Marc bit his tongue. Jamie had a thing about counting, though the habit wasn’t consistent enough to make much sense to Marc. Was it an OCD ritual? He couldn’t tell, but every room in the house—even the bedroom, which Jamie hadn’t had a reason to be in until now—was conspicuously free of dust. “Did you clean up in here too?”

Jamie’s half-closed eyes flashed guiltily. “I didn’t mean to. I was looking for the boxes you said were in here and I couldn’t leave it. I—I didn’t like the idea of you sleeping in it.”

“I don’t sleep in here, babe.”

Babe. The endearment fell from Marc like he said it all the time. And Jamie’s face lit up with a wry, barely there smile that blessed Marc with all the empathy he’d ever need. “You’ll sleep with me here hogging your duvet,” Jamie said. “Zac used to say I was better than a benzo for sharing a bed with . . . after he’d fucked me, of course, but you don’t need to do that.”

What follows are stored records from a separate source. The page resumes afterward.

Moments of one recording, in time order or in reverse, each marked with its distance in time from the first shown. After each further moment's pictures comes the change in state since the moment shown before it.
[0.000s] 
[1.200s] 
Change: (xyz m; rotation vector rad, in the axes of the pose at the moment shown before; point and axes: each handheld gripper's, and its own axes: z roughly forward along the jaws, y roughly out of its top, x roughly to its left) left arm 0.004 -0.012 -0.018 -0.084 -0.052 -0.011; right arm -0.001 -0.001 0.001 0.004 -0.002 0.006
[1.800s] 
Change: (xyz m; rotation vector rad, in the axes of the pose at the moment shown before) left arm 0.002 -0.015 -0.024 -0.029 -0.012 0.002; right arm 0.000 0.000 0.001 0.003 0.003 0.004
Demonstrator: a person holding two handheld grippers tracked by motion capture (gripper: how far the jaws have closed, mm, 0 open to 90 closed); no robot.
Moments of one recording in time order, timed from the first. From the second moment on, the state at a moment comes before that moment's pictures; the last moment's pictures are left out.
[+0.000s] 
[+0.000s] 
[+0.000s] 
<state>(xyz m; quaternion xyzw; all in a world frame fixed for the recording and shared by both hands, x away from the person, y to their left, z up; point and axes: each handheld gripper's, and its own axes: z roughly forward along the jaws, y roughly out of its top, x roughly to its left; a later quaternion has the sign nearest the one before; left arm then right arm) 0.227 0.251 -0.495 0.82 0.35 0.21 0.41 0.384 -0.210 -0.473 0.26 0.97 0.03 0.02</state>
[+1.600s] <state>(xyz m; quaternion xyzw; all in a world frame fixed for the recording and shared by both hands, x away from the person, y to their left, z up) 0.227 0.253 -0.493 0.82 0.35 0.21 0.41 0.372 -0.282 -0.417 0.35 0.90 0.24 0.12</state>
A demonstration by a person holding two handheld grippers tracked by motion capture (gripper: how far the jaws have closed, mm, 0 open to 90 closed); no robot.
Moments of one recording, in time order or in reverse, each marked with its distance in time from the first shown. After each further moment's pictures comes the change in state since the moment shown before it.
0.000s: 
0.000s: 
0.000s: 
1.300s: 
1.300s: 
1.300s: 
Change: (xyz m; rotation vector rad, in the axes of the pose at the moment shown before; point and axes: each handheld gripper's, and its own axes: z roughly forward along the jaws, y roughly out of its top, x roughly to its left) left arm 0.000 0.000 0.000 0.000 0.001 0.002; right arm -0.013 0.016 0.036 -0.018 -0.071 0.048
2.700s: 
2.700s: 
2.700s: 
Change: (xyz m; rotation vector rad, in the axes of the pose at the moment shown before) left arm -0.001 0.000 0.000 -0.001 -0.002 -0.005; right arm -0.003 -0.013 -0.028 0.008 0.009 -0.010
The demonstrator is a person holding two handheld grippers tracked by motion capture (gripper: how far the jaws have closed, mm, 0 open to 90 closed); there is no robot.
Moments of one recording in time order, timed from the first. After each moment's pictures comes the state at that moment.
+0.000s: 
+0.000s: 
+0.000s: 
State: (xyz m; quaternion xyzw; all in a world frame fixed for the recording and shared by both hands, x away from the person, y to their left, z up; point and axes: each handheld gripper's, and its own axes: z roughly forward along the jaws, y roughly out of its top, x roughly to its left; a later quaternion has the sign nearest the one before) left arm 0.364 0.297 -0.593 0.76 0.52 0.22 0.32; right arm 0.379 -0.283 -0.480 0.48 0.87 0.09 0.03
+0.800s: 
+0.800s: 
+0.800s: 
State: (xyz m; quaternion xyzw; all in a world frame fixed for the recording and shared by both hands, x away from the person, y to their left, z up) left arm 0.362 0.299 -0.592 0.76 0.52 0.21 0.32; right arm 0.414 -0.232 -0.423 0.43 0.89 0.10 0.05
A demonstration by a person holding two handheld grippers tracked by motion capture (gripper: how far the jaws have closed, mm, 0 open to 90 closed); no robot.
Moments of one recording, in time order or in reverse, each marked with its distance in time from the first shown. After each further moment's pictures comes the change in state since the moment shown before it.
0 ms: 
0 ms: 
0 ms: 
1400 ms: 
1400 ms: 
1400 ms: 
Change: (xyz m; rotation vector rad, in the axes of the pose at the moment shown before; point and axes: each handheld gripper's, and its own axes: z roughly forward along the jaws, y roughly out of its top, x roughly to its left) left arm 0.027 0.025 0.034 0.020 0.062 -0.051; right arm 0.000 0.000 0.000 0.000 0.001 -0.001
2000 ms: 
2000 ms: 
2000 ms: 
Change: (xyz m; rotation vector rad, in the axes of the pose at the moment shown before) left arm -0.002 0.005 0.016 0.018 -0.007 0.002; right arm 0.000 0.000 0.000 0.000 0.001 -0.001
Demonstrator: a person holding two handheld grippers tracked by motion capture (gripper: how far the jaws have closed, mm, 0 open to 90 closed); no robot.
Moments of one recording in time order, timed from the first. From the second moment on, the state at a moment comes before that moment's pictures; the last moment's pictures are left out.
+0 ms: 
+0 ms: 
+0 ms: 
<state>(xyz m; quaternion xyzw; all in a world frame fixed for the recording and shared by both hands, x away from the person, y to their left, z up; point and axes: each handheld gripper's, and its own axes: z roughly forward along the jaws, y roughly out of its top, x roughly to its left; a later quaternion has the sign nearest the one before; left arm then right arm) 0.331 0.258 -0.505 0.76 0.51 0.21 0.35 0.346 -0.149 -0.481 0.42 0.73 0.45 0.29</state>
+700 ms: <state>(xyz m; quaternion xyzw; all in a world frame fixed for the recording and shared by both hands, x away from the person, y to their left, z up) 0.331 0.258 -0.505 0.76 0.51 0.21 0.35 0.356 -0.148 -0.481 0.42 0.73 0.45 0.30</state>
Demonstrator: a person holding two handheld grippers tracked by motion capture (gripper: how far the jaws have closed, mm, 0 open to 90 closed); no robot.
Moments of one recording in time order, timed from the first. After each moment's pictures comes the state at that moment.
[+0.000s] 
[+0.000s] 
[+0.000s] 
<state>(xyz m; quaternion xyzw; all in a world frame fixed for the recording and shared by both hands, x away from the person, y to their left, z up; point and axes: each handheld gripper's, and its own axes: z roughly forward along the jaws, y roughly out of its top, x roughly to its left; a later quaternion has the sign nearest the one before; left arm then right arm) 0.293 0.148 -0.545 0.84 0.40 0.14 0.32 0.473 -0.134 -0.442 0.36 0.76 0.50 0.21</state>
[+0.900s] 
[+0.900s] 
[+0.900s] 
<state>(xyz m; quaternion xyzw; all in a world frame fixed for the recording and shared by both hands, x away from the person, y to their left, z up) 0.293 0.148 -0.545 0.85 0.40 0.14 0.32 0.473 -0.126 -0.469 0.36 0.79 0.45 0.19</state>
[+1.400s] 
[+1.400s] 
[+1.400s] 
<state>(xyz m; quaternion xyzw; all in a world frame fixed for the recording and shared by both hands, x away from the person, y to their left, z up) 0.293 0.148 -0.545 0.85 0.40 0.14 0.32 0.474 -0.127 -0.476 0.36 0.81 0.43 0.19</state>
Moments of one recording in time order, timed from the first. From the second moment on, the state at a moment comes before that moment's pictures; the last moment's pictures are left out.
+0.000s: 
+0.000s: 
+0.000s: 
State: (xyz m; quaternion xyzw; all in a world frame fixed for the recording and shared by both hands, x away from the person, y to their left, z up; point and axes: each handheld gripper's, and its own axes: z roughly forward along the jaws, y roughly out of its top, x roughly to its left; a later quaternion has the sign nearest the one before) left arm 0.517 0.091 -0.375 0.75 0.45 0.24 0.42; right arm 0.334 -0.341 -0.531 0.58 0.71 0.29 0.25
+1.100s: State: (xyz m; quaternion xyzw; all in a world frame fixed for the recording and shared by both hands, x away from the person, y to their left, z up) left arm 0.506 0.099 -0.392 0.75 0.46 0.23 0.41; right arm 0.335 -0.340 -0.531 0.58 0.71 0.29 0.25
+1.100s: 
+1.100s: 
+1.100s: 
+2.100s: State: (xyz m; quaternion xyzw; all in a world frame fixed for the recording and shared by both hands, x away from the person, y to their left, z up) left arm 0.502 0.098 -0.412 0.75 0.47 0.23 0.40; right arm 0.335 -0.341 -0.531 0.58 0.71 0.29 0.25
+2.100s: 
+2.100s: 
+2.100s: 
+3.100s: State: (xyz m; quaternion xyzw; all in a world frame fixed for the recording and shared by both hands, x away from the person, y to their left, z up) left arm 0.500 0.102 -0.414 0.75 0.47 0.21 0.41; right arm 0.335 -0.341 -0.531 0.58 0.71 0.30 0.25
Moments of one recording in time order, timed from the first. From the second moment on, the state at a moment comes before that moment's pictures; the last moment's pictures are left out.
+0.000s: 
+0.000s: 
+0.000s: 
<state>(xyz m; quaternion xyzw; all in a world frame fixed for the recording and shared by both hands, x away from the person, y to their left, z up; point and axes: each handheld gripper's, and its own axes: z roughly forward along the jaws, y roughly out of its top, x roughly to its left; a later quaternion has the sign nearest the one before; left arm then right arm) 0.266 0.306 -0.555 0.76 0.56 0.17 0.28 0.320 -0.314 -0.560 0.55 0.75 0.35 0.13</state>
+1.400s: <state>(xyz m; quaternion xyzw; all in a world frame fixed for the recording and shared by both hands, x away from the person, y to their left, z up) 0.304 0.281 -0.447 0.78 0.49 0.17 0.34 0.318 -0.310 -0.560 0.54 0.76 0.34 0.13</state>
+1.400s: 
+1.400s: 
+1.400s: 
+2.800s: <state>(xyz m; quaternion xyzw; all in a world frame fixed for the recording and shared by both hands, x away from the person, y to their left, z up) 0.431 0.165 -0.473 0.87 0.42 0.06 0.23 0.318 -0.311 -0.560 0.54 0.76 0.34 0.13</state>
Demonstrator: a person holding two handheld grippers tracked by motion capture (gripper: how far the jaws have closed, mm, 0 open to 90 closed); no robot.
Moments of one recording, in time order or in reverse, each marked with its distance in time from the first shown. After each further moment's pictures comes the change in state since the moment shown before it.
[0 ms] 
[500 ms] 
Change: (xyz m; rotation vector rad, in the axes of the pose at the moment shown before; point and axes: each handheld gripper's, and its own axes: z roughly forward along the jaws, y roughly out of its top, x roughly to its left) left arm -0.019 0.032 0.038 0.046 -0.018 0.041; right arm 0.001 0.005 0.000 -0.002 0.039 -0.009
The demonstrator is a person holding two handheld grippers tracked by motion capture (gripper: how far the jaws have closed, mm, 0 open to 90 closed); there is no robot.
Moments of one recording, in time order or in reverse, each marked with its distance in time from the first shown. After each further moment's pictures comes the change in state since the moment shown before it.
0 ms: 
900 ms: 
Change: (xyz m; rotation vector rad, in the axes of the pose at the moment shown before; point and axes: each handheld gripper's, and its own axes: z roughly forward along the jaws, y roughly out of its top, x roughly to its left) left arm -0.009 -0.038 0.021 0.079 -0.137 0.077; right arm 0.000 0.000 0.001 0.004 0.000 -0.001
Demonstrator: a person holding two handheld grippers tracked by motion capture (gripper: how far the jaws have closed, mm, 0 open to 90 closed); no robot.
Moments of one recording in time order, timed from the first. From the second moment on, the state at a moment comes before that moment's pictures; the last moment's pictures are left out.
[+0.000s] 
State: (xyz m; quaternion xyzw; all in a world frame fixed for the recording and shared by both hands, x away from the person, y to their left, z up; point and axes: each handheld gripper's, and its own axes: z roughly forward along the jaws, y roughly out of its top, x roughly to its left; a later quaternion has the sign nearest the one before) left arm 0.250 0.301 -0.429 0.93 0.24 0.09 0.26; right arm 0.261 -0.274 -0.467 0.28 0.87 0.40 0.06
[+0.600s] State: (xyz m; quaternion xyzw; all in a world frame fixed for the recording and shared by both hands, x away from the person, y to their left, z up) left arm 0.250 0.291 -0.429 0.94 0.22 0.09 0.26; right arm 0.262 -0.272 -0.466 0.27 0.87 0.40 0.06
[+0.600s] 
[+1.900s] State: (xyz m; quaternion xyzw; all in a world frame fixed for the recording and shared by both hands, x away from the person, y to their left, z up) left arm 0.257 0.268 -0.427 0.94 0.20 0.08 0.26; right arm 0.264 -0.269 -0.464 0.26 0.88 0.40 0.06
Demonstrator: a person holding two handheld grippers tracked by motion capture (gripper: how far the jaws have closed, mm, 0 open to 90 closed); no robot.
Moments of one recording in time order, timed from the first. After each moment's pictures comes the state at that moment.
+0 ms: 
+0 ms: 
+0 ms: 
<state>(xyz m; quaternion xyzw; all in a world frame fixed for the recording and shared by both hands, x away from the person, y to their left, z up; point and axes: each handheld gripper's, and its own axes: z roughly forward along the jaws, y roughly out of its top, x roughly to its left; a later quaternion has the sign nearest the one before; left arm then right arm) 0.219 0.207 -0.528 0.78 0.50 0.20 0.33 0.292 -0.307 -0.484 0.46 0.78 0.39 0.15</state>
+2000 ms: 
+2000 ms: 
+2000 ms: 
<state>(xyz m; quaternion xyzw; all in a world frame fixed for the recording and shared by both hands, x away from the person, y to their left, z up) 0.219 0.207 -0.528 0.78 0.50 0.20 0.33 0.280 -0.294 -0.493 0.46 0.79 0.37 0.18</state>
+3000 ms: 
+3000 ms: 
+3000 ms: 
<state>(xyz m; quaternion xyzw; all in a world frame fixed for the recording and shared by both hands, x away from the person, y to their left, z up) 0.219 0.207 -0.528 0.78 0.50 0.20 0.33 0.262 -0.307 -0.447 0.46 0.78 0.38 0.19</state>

Marc cleared his throat and stilled his hands on Jamie’s chest. “You’re probably right—uh, your first point, I mean. I’m not good at sleeping in an empty room. And you make me feel pretty Zen anyway, even when you’re falling off ladders and talking about shagging, so I imagine I’ll sleep pretty well.”

Jamie’s only response was a contented hum, and Marc wondered when their spiky friendship had become so easily and wonderfully intimate. Or had it always been like this? Jamie was as predictable as a caged tiger, but despite the bleak fury that often marred his eyes, a reluctant trust often shone through. And now he was in Marc’s bed, his fingers curled around Marc’s, not seeming to care that the stump of Marc’s ruined leg was pressed against his calf.

Bemused, Marc dragged a pillow close to Jamie’s and lay down, the tension of his mammoth stint at the hospital, his own bullshit, and his worry for Jamie finally easing. Sleep claimed him quickly, sucking him into the oblivion his body had craved for weeks, ever since his postsurgery fatigue had worn off and his brain had gone back to the combat-ready status he’d likely never shift.

At some point, he sensed Jamie roll onto his side and shuffle back, like he was seeking warmth. With the duvet between them, there was little Marc could do but drape his arm over him and bury his face in hair that smelled of cigarette smoke and dusty books.